» **Work to be completed**:
Each record below has to be printed verbatim.

» **Extracted information**:
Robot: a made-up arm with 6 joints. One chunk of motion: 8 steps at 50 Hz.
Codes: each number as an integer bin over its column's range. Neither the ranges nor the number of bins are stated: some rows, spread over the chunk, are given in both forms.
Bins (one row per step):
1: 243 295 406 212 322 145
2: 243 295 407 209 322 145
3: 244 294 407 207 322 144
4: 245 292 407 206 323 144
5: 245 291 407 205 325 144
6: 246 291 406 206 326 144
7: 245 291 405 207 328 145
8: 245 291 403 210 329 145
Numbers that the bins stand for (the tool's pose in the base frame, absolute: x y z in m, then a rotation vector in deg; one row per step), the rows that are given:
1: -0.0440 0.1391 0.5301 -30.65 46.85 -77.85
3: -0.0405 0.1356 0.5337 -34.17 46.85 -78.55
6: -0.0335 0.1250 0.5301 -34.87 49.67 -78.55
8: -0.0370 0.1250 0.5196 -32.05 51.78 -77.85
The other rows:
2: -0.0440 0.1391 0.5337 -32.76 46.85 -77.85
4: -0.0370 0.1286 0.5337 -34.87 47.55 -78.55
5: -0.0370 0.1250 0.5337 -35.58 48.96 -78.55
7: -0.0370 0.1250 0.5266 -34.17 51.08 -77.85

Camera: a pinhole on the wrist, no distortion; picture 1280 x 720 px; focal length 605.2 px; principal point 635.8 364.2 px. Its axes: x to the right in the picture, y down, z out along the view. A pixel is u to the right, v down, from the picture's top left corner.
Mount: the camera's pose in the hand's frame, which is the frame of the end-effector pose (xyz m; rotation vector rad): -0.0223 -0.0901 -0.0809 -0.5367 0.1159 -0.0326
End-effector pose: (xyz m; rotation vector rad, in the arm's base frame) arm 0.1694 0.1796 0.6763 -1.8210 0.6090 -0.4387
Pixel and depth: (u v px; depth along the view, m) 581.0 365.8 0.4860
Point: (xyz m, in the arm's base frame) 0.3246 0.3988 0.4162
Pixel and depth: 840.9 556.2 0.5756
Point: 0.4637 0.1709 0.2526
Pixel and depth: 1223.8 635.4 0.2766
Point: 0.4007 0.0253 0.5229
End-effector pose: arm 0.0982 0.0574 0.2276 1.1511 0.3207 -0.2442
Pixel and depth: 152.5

» **Exercise result**:
Robot: a made-up arm with 6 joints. One chunk of motion: 8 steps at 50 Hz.
Codes: each number as an integer bin over its column's range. Neither the ranges nor the number of bins are stated: some rows, spread over the chunk, are given in both forms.
Bins (one row per step):
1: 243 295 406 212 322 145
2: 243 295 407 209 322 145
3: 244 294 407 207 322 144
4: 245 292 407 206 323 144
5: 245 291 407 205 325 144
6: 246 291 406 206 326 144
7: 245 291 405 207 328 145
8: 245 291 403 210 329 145
Numbers that the bins stand for (the tool's pose in the base frame, absolute: x y z in m, then a rotation vector in deg; one row per step), the rows that are given:
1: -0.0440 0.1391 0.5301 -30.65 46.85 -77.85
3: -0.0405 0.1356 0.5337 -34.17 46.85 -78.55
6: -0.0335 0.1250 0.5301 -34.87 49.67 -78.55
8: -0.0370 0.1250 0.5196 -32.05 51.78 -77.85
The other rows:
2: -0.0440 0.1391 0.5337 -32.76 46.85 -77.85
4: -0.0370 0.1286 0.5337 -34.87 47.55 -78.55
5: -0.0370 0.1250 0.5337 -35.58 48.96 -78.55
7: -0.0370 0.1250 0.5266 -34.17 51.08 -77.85

Camera: a pinhole on the wrist, no distortion; picture 1280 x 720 px; focal length 605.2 px; principal point 635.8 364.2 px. Its axes: x to the right in the picture, y down, z out along the view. A pixel is u to the right, v down, from the picture's top left corner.
Mount: the camera's pose in the hand's frame, which is the frame of the end-effector pose (xyz m; rotation vector rad): -0.0223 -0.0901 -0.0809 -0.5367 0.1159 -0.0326
End-effector pose: (xyz m; rotation vector rad, in the arm's base frame) arm 0.1694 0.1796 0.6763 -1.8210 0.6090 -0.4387
Pixel and depth: (u v px; depth along the view, m) 581.0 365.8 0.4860
Point: (xyz m, in the arm's base frame) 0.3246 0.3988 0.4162
Pixel and depth: 840.9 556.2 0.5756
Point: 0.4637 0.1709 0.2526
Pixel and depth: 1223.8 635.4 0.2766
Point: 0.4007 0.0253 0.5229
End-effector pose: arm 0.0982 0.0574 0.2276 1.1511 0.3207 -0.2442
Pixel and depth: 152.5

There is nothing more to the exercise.